- ACTIVITY
Which lines in the records below contain the word "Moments"? Return each of them.

□ □ □ □ □

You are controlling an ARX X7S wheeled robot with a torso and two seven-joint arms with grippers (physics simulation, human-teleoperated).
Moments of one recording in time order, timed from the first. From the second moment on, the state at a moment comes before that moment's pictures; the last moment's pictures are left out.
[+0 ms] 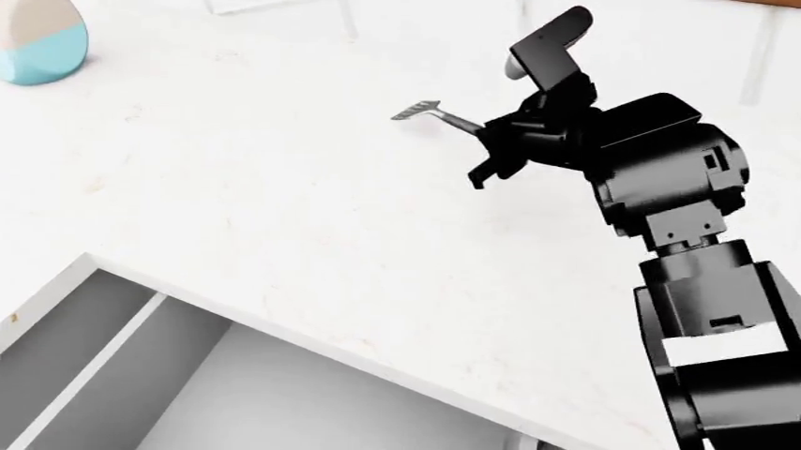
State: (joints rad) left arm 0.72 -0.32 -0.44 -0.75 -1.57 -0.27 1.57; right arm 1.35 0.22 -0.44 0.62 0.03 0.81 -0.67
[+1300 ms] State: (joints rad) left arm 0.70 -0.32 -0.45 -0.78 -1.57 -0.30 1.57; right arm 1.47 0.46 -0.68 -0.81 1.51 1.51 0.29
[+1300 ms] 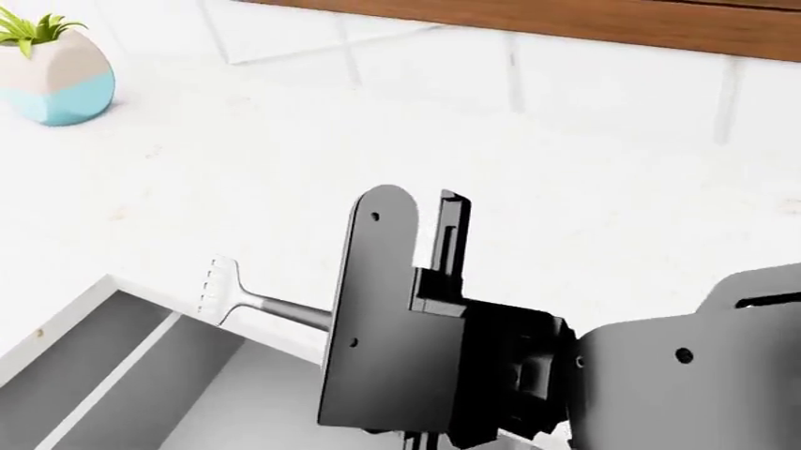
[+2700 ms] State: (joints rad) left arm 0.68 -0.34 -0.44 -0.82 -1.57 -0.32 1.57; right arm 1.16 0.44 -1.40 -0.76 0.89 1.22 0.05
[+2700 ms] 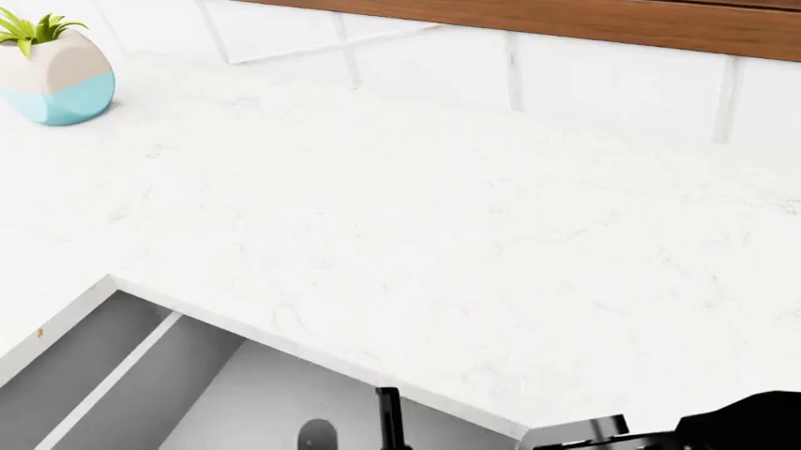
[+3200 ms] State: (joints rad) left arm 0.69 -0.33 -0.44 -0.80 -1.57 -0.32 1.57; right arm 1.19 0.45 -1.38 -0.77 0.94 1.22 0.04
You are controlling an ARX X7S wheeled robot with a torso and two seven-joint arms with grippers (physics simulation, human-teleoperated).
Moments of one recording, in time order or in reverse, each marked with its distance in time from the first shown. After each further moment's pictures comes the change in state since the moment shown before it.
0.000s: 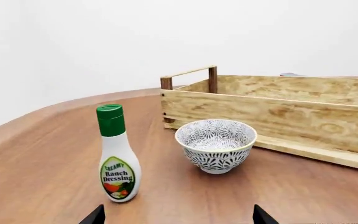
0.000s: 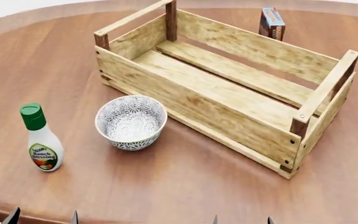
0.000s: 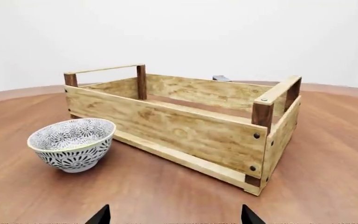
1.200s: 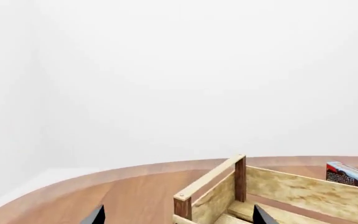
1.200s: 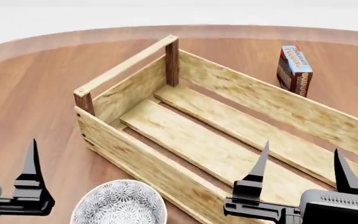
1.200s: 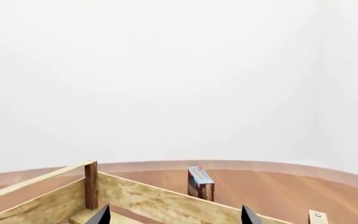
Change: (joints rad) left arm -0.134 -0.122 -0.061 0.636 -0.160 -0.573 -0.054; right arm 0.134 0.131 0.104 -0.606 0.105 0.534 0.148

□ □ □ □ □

- RESPONSE TO THIS EXERCISE
Moments of one recording in time order, timed from the first. From the second moment on, the state at a moment comes before that moment's pictures; the last moment's pictures are left out.
Moments of one recording, in time order or in reverse, each marked with its distance in time from the first shown. After each further moment's pictures comes the change in state since the moment shown before it.

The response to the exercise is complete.